Re: Got parseException when search keyword AND on a text field

2008-04-23 Thread Erik Hatcher
Oh come on Otis, give our Solr wiki and Lucene documentation some  
kudos here! :)  I think this stuff is pretty well documented starting  
here:


http://wiki.apache.org/solr/SolrQuerySyntax

Not to mention that dusty ol' book on Lucene...

Erik

On Apr 23, 2008, at 9:28 PM, Otis Gospodnetic wrote:
Not in one place and documented.  The place to look are query  
parsers, but things like AND OR NOT TO are the ones to look out for.



Otis
--
Sematext -- http://sematext.com/ -- Lucene - Solr - Nutch


- Original Message 

From: Xuesong Luo [EMAIL PROTECTED]
To: solr-user@lucene.apache.org
Sent: Wednesday, April 23, 2008 8:45:24 PM
Subject: Re: Got parseException when search keyword AND on a text  
field


Otis, Thanks for the reply.
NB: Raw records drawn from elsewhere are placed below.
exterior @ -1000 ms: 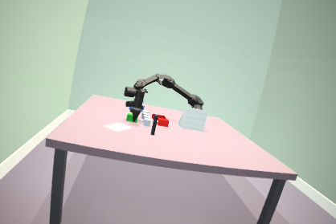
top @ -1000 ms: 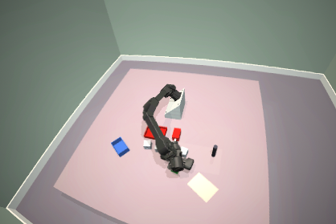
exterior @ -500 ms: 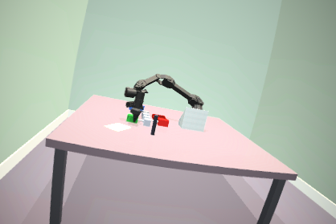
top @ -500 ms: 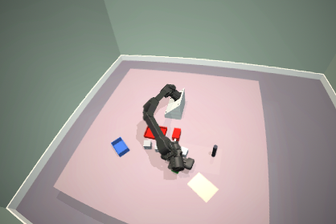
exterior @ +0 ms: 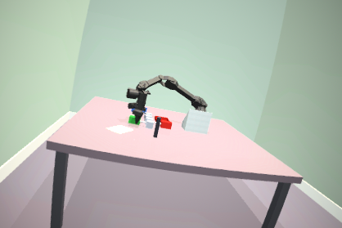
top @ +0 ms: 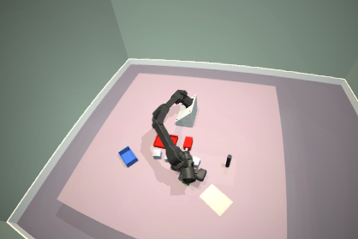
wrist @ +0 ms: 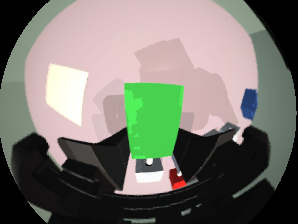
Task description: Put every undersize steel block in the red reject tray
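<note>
My gripper tip is 20 mm below the green GO gauge and 10 mm past it. The rest, counted from my gripper tip: blue tray (400 mm to the right, 20 mm behind); small red piece (180 mm behind, 60 mm to the right, 10 mm above); cream sheet (170 mm to the left, 100 mm ahead, 10 mm below).
</note>
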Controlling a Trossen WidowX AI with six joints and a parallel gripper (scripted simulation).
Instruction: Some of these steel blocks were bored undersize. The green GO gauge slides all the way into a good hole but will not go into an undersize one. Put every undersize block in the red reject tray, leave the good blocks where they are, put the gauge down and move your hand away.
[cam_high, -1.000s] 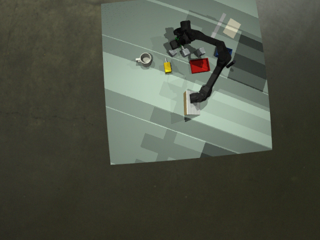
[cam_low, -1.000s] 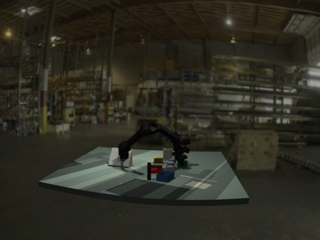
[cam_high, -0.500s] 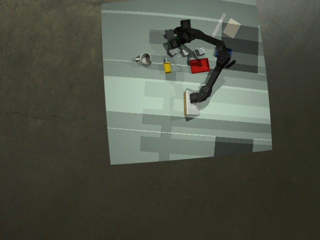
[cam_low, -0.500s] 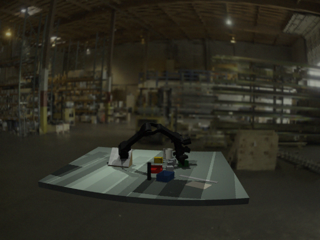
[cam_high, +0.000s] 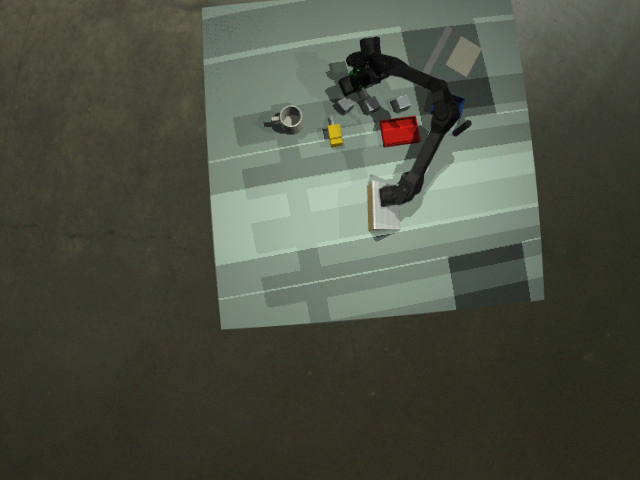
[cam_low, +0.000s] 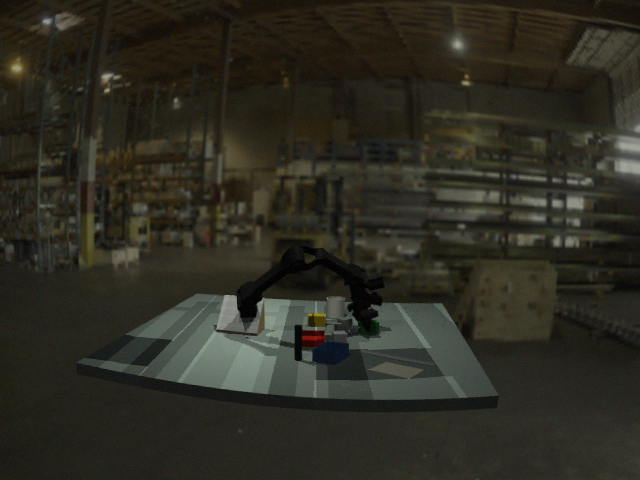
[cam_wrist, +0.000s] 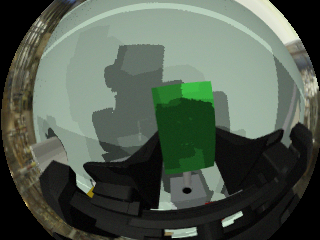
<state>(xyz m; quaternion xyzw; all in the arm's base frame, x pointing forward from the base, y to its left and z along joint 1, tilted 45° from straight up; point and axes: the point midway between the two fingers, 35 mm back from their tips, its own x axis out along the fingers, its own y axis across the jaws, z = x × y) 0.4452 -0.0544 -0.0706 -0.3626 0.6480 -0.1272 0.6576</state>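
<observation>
Now: gripper tip 20 mm past the green GO gauge, 10 mm to the left of it and 10 mm below it. From my gripper tip the other things lie so: red reject tray 210 mm behind, 130 mm to the right, 10 mm below; then steel block 100 mm behind, 30 mm to the right, 10 mm above; then yellow block 170 mm behind, 130 mm to the left, 10 mm above.
</observation>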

Is there a list of words that have  
special

meaning?

Thanks
Xuesong



Re: Got parseException when search keyword AND on a text field
Otis Gospodnetic
Fri, 18 Apr 2008 18:39:45 -0700

Xuesong,

AND has a special meaning - it is a boolean AND when capitalized.   
That

is why
you are getting an error - the query parser doesn't know what to  
do with

just
AND for a query.

Otis